▶ MATERIAL PROVIDED

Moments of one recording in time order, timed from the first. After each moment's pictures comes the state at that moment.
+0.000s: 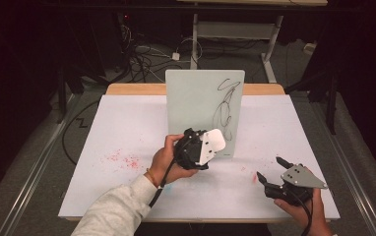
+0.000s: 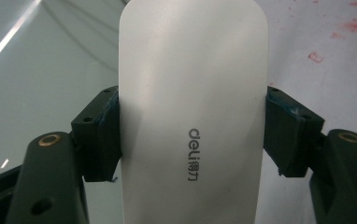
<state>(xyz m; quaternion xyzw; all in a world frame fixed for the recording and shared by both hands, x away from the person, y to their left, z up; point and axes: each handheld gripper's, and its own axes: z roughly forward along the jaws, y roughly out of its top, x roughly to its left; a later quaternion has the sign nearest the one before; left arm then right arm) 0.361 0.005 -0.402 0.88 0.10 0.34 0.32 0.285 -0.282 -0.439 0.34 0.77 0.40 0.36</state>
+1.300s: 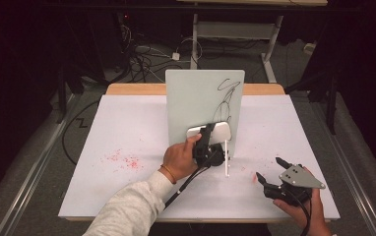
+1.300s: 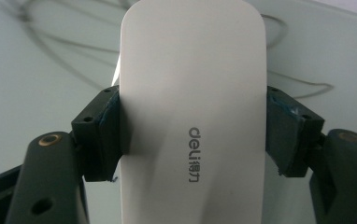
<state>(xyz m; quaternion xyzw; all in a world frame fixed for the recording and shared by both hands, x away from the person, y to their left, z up) 0.374 -0.031 -0.430 0.81 0.06 0.55 0.19 0.286 -0.279 -0.442 0.34 0.78 0.39 0.36</state>
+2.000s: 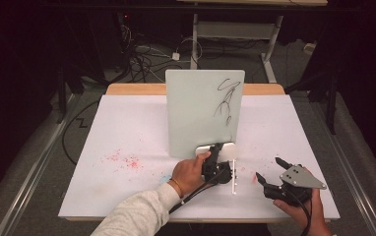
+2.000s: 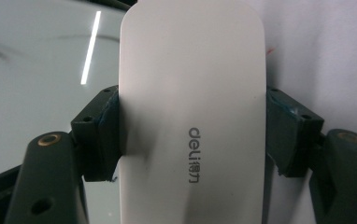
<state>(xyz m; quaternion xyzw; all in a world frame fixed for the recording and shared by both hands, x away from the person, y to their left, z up) 0.349 -0.066 -0.497 0.84 0.00 0.52 0.16 0.284 -0.280 -0.439 0.34 0.77 0.40 0.35</state>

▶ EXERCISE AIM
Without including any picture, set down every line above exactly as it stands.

▶ OUTPUT BELOW
Moments of one recording in time order, timed from the first. After each moment's pictures comes the state at that moment.
+0.000s: 
+0.000s: 
<state>(xyz m; quaternion xyzw; all in a world frame fixed for the recording and shared by both hands, x away from the person, y to their left, z up; point and axes: each handheld gripper's, and its own axes: z roughly forward along the jaws, y roughly out of its top, x roughly to its left; a later quaternion has the sign nearest the one before; left arm then right arm) 0.361 0.005 -0.402 0.88 0.10 0.34 0.32 0.285 -0.282 -0.439 0.34 0.77 0.40 0.36</state>
+1.300s: 
+1.300s: 
<state>(xyz m; quaternion xyzw; all in a world frame fixed for the recording and shared by both hands, x away from the person, y to their left, z up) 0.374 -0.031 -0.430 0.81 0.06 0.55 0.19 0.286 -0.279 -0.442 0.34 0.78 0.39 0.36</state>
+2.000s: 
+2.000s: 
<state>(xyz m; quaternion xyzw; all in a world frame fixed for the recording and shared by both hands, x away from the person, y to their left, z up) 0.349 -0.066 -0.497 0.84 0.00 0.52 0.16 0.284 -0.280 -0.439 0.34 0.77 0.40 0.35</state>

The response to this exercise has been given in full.